Foto: Thomas Kandert
WÜRZBURG (kobinet) Bei einem Besuch im Blindeninstitut Würzburg bekam der Beauftragte der Bundesregierung für die Belange von Menschen mit Behinderung, Jürgen Dusel, persönliche Einblicke in den Alltag taubblinder und hörsehbehinderter Menschen. Er konnte erfahren, wie Kinder lernen, die weder sehen noch hören können und was ein taubblinder Mensch braucht, um in einer Werkstatt. arbeiten zu können. Die Blindeninstitutsstiftung ist seit über 45 Jahren eines von wenigen Kompetenzzentren für Taubblindheit in Deutschland.
Wie wichtig das Fühlen und Berühren für ihn ist, macht der 14-jährige Lucas dem Gast aus Berlin schon bei der Begrüßung deutlich. Er geht in eine Klasse für taubblinde Jugendliche in der Graf-zu-Bentheim-Schule. Lucas kommuniziert über taktiles Gebärden. Dabei legt er seine Hände auf die Hände seines Gesprächspartners, so dass er die Bewegungen und Formen der Gebärden spüren kann. Auch er selbst spricht über taktile Gebärden, die seine Lehrerin Maria Rascher-Wolfring für Jürgen Dusel übersetzt.
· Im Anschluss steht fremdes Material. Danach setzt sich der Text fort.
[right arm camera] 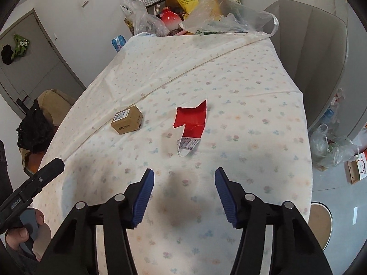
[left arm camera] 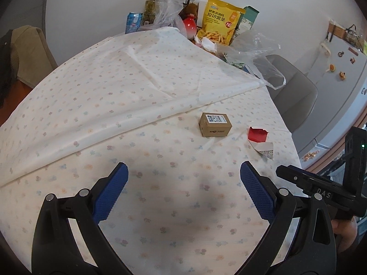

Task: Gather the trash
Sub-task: 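Return both grippers to the red packet and cardboard box, then grasp the torn red packet with the right gripper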

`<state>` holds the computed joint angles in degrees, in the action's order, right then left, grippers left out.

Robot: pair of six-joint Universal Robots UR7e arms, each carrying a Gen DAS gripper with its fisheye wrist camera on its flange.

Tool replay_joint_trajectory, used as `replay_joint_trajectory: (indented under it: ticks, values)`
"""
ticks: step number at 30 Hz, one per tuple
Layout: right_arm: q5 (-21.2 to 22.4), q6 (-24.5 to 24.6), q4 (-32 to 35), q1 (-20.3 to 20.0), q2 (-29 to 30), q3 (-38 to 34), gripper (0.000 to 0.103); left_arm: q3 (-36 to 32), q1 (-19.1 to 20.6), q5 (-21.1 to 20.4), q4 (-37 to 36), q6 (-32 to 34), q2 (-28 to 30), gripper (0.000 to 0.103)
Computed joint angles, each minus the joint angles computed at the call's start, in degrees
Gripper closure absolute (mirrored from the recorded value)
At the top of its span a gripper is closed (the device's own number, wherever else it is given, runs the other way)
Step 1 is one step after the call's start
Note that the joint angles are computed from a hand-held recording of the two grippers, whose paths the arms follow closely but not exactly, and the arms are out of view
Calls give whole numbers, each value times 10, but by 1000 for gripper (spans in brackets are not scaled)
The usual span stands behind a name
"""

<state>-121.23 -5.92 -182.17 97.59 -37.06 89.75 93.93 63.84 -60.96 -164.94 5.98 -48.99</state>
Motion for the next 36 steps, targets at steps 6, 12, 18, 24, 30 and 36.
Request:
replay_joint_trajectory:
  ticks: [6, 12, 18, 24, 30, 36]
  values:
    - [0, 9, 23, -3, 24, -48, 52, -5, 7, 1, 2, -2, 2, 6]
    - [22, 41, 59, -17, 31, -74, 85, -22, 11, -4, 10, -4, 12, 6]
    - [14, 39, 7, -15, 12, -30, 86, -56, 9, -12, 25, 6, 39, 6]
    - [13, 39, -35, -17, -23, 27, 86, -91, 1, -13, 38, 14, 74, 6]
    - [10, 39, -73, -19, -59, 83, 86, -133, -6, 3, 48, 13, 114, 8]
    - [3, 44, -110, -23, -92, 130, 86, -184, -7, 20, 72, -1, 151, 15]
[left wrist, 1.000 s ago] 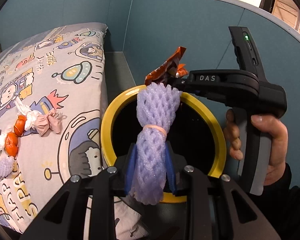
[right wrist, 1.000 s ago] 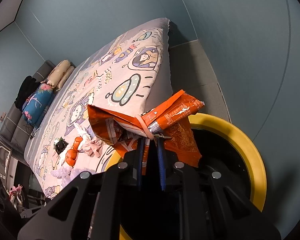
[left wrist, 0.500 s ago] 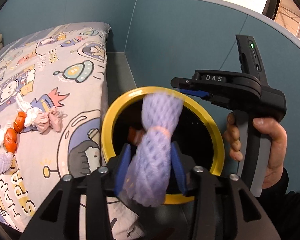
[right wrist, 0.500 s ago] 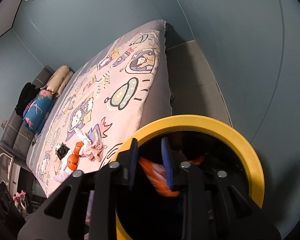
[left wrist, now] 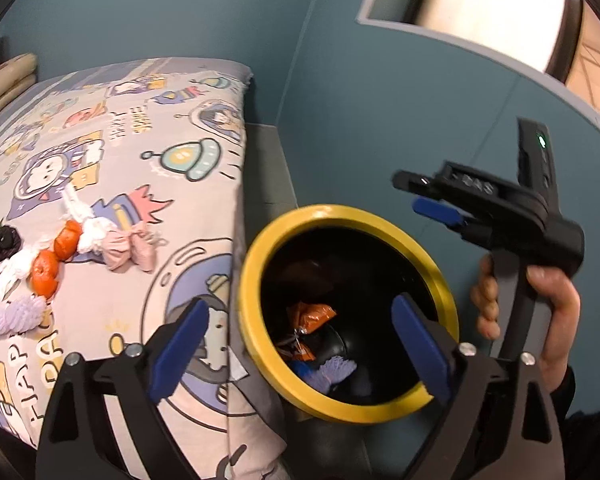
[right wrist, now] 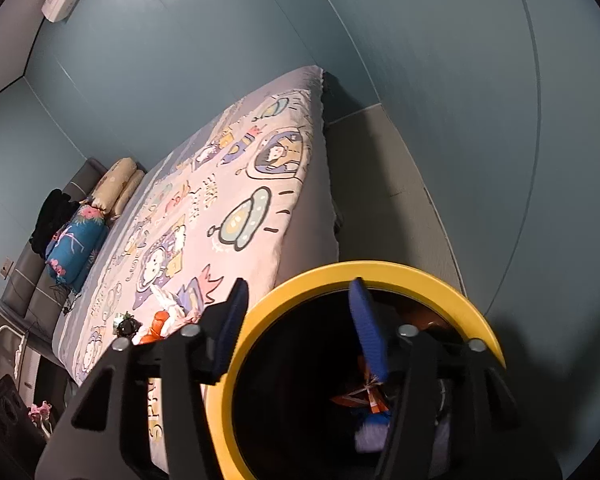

Lucas erzählt dem Behindertenbeauftragten, was er heute noch so alles vorhat und zeigt ihm seinen Stundenplan in dieser Woche und seinen Jahresplaner.
Gruppenleiterin Stefanie Tröster berichtet dabei von einer seiner Lieblingsbeschäftigungen: Lucas geht sehr gerne schwimmen. Aber bislang fand sich noch niemand, der ihm das Seepferdchen abnehmen würde. Jürgen Dusel verspricht, den taubblinden Jungen wieder zu besuchen, wenn er es geschafft hat. „Schwimmen sollten alle Kinder und Jugendlichen lernen – egal ob sie eine Behinderung haben oder nicht“, betont der Behindertenbeauftragte.
In der Bentheim Werkstatt trifft Jürgen Dusel auf Patrick Radecke, der gerade Schrauben sortiert. Der taubblinde Mann hat aber auch schon an der großen Bohrmaschine gearbeitet. Auch für ihn sind klare Strukturen, ein aufgeräumter Arbeitsplatz und entsprechende Hilfsmittel wichtig. Werkstattleiterin Stefanie Löhner erklärt, dass sie dafür eigens Werkzeugbauer hat, die sich zusammen mit den Mitarbeitern mit Behinderung überlegen, wie sie den jeweiligen Arbeitsplatz sicher und barrierefrei gestalten können.
Seit der Verabschiedung des Bundesteilhabegesetzes im Jahr 2017 ist Taubblindheit als Behinderung eigener Art anerkannt und mit einem eigenen Merkzeichen versehen. Schulisch müsste sich dies aus Sicht der AGTB in einem eigenen Förderschwerpunkt „Taubblind“ widerspiegeln. Bislang bilden die schulischen Rahmenbedingungen den spezifischen Bedarf taubblinder Kinder und Jugendlicher in vielen Bundesländern nicht ab. Jürgen Dusel sagte zu, dieses wichtige Anliegen gegenüber den politisch Verantwortlichen zu unterstützen, um die Rechte von Menschen mit Taubblindheit auf eine angemessene schulische Bildung zu stärken.